=== WHAT THE TASK REQUIRES ===
Check each line of the entries below for the word "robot", and copy the lines that have it.

=== SUPPLIED DATA ===
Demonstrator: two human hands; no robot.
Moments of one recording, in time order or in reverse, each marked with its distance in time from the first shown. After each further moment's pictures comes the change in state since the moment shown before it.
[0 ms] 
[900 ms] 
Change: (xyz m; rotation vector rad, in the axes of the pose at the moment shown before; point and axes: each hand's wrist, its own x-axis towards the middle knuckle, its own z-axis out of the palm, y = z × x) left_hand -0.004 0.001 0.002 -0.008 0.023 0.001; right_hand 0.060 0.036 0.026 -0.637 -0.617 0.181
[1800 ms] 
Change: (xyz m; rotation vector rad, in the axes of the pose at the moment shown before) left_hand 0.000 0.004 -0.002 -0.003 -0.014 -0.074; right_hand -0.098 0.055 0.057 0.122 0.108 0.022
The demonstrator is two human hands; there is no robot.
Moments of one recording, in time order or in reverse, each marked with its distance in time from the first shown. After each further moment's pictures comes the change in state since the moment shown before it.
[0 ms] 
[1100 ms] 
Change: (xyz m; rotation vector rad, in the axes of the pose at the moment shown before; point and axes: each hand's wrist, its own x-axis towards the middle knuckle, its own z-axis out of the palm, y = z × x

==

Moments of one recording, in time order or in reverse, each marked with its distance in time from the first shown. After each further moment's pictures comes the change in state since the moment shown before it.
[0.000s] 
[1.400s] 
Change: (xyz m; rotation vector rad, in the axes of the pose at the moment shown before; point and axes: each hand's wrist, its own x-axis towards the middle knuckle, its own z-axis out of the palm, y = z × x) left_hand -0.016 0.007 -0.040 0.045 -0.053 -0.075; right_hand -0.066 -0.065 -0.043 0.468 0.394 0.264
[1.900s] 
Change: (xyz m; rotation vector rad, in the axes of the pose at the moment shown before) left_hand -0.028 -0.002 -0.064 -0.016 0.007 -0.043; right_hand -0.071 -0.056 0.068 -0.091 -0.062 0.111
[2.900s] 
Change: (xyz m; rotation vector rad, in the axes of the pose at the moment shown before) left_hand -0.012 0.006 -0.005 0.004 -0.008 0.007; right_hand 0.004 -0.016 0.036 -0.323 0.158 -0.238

=== ANSWER FOR THIS EXERCISE ===
Demonstrator: two human hands; no robot.
The demonstrator is two human hands; there is no robot.

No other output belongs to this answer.